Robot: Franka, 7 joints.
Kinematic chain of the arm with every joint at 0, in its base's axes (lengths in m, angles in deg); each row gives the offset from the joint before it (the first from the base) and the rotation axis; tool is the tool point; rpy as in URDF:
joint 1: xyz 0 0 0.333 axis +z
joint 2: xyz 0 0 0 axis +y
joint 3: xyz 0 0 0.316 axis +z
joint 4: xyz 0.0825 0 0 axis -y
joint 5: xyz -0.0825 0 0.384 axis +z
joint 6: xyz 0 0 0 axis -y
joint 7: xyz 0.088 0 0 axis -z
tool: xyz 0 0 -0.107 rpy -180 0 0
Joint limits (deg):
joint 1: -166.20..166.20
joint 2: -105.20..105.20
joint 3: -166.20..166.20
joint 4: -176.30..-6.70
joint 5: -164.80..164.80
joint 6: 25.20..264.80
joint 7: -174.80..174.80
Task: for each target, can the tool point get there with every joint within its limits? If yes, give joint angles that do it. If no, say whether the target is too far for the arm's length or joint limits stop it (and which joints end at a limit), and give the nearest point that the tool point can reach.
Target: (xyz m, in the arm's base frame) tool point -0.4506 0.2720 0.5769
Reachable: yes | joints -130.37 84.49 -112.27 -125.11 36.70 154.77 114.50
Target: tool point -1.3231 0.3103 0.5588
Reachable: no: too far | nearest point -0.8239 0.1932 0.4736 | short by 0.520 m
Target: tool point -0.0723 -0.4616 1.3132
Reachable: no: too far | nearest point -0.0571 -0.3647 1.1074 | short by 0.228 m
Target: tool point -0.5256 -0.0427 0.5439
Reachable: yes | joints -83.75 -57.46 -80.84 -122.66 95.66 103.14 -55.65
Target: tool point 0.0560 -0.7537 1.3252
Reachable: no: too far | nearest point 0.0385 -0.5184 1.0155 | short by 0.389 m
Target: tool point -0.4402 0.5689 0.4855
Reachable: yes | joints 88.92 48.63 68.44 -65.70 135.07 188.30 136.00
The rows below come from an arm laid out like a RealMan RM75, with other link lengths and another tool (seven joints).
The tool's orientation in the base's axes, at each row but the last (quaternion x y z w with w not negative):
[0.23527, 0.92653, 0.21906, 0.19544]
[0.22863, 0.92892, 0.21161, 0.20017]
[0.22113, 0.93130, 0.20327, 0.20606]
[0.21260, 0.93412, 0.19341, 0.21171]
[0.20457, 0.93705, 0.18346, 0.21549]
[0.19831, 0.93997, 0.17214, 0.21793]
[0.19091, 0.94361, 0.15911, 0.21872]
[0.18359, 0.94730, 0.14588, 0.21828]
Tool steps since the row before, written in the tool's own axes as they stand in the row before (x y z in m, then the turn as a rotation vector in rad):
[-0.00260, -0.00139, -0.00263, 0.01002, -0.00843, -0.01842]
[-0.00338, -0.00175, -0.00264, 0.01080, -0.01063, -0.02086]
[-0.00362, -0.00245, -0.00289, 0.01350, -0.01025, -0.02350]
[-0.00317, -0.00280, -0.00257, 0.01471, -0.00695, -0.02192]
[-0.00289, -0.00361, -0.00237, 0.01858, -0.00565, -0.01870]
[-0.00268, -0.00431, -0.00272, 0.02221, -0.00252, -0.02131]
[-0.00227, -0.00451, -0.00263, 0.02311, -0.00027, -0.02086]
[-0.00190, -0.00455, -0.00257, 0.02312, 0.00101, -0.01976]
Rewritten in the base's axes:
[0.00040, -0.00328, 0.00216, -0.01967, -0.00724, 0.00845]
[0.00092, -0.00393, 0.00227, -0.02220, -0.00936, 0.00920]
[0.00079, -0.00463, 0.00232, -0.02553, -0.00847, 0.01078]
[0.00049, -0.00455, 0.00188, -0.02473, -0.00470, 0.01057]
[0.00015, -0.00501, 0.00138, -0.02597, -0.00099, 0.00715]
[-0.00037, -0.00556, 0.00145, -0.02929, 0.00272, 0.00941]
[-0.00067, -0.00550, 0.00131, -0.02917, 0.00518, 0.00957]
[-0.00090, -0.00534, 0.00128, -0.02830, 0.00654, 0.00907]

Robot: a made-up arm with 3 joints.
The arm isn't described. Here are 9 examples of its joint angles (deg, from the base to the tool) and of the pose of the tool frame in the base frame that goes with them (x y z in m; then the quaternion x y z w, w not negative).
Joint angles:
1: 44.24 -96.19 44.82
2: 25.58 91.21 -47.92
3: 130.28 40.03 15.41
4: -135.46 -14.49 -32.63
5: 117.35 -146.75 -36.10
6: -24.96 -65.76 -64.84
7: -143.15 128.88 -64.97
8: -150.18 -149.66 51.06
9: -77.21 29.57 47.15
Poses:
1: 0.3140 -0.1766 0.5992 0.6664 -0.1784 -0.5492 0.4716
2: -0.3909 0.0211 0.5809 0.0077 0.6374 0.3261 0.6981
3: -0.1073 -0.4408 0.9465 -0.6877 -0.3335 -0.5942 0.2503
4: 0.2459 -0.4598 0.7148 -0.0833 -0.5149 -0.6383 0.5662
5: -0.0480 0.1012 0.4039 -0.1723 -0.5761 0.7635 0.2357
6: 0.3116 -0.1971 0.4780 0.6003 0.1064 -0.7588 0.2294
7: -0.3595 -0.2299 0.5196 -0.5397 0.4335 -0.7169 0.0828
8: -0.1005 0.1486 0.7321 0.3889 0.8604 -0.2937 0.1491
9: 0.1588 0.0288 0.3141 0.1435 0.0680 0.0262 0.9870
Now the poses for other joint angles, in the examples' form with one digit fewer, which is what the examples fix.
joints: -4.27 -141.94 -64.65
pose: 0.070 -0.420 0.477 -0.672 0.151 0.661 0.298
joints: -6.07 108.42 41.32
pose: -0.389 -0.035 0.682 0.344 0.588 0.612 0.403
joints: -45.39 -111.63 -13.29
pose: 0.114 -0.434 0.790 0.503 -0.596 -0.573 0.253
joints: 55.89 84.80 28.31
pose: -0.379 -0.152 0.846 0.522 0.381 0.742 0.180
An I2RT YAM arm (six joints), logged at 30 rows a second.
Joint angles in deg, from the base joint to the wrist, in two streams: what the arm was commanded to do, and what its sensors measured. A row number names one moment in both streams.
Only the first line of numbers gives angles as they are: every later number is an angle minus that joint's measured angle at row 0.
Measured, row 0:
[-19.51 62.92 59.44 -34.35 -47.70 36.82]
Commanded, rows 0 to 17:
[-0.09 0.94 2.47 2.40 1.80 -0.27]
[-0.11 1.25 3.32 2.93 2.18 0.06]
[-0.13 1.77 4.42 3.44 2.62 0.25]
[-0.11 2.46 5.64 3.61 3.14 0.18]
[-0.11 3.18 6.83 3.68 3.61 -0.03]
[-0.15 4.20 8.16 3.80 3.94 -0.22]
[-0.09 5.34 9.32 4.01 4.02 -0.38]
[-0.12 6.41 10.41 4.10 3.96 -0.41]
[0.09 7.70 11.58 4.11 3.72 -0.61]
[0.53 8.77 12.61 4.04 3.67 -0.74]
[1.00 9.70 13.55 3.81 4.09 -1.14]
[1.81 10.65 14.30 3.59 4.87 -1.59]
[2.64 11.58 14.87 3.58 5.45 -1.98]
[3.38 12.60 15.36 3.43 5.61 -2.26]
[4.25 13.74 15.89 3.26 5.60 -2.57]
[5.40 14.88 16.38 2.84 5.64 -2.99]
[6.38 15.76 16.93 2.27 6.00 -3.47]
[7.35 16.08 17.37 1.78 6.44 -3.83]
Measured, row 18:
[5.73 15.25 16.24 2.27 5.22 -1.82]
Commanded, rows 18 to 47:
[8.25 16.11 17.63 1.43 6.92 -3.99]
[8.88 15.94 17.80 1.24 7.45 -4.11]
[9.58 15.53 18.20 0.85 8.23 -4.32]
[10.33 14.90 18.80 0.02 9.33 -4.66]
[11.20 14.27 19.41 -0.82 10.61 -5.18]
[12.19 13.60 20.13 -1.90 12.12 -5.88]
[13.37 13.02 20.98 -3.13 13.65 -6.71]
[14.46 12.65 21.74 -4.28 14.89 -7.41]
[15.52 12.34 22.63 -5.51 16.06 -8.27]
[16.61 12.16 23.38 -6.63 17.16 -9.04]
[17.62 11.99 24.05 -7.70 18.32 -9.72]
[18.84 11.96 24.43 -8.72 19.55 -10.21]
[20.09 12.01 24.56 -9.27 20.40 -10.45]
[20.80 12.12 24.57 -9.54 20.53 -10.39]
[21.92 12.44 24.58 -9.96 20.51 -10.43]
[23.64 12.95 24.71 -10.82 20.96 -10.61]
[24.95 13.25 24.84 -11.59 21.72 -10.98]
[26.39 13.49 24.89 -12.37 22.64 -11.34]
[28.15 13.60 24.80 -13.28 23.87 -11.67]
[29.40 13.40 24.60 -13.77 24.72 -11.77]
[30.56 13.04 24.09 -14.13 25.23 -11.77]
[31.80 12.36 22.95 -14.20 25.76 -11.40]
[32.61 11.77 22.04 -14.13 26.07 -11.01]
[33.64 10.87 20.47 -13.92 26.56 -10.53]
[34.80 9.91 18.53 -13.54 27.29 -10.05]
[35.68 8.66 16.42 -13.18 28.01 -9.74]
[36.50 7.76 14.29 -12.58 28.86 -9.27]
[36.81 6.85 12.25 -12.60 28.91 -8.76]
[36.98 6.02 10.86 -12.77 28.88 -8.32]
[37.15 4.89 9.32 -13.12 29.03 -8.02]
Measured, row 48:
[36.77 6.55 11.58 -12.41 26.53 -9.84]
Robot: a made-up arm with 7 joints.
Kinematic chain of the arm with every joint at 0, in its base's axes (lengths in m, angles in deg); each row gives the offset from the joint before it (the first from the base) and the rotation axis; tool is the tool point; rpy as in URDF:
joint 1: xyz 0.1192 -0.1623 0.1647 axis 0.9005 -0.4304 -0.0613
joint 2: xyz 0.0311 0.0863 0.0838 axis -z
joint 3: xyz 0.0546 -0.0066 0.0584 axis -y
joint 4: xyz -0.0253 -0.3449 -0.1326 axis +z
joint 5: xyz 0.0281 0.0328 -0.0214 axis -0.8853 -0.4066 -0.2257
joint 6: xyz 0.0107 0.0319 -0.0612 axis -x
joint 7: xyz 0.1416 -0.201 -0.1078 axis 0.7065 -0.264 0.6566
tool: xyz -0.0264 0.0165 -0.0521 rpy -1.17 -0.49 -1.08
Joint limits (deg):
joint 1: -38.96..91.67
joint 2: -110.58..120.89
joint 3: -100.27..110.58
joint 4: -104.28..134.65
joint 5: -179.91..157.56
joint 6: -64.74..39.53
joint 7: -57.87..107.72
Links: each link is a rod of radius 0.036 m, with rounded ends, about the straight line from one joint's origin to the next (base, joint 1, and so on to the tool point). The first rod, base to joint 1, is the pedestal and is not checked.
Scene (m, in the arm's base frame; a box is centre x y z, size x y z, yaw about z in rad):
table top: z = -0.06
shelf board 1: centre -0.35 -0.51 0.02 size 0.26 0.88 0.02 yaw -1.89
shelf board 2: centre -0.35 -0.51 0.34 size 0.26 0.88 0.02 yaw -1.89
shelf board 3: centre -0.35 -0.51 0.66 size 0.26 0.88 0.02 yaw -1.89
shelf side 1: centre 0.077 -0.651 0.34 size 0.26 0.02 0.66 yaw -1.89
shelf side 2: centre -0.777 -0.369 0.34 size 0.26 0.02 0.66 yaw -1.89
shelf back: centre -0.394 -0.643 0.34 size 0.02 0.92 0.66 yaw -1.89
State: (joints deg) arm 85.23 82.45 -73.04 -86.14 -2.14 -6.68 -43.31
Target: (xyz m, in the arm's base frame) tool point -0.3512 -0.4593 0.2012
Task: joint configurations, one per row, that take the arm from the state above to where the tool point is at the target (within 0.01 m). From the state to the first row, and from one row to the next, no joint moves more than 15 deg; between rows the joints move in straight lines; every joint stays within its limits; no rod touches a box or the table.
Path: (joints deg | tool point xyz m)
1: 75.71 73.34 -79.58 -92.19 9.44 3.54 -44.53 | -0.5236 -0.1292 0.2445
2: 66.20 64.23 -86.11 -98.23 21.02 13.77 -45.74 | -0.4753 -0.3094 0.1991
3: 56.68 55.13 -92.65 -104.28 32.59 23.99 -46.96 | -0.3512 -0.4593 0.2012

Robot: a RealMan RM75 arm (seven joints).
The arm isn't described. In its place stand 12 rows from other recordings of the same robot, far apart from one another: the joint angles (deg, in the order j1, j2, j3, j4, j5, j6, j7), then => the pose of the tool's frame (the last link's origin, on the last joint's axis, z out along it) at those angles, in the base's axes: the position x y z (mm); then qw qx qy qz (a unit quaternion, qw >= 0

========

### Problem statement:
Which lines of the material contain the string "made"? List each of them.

### Response to this task:
Robot: a made-up arm with 3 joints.
Robot: a made-up arm with 7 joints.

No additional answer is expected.